For the project, titled “The Dress for Respect,” researchers built a dress embedded with sensor technology that tracked touch and pressure. The information was then relayed to a visual system so that researchers could essentially track harassment in real time.

To test the dress, researchers sent three women to a party wearing it. Throughout the night, we see a heat-map version of it steadily light up in the areas where the women are being grabbed: mostly the lower back, backside, and arms. The visual is imposed over footage of the women brushing off the men and asking not to be touched.

In just under four hours, the women are touched a combined 157 times.

Later, men from the party are brought in to review the experiment. For the most part, they express shock and surprise at the now-bruised image of the dress.

GuiSiliano on November 29th, 2018 at 08:58 UTC »

I’m a Brazilian guy and can assure you guys that this happens A LOT. Man treat woman like prey around here and this kind of behavior is deeply rooted on the Brazilian culture.

I remember one case where a guy BROKE a girl’s arm in the middle of the club because she rejected him.

I used to go to clubs a lot here in São Paulo and that behavior is very common. I remember to be very upset with this, but it was very difficult to take a stand.

These guys usually go to clubs in groups, it’s pretty common that some of them are very bulked up and martial arts students, normally Brazilian jiu-jitsu. Most of the times security don’t care about this, and you can’t trust police to handle this properly.

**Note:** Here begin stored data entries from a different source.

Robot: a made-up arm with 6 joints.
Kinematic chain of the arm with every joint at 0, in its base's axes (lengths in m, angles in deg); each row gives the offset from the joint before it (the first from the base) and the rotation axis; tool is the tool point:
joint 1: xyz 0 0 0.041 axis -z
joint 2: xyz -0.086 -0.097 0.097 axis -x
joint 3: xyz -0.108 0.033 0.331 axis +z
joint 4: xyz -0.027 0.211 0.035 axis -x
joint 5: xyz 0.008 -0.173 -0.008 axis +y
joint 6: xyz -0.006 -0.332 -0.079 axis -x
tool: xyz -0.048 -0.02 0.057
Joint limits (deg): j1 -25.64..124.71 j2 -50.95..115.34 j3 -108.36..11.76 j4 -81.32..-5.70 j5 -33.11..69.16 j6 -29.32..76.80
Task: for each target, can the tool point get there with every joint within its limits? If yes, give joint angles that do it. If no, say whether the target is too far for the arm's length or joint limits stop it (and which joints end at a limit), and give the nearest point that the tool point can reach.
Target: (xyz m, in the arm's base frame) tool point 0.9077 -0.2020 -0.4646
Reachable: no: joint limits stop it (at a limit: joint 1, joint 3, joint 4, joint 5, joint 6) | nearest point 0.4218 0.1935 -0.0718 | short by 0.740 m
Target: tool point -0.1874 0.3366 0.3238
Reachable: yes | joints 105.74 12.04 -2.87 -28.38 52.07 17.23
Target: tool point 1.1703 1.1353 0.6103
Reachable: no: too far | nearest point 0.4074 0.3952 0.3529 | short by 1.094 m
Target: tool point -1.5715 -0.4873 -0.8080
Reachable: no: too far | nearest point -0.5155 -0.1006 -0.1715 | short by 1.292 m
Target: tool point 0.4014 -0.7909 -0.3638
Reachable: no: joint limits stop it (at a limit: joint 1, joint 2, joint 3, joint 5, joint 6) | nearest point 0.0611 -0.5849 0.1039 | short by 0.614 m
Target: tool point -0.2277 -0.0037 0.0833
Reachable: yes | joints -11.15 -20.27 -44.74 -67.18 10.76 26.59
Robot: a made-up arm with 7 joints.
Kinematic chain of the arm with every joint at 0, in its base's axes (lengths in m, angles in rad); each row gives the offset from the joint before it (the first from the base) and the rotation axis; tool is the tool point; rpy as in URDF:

And with the president we elected, things will definitely get worse... he is the embodiment of this kind of behavior and have a very bad history of “machismo”.

Simonecv on November 29th, 2018 at 05:22 UTC »

Relevant information from other Brazilian media sources from back when the campaign was launched:

Every time one of the dresses was touched the people monitoring the signals checked to see if it was accidental or harassment. The 157 touches mentioned were UNWANTED AND UNAUTHORIZED.

This is fucking harassment.

The links are in Portuguese. Just use google translator.

https://exame.abril.com.br/marketing/schweppes-cria-vestido-que-grava-assedio-contra-mulheres-em-festas/amp/

https://www.updateordie.com/2018/05/10/ogilvy-e-schweppes-criam-campanha-anti-assedio-com-vestido-inteligente/

snowglobecrusade on November 28th, 2018 at 23:05 UTC »

The amount of times they were shown to be grabbed and dragged by the men in this video is insane.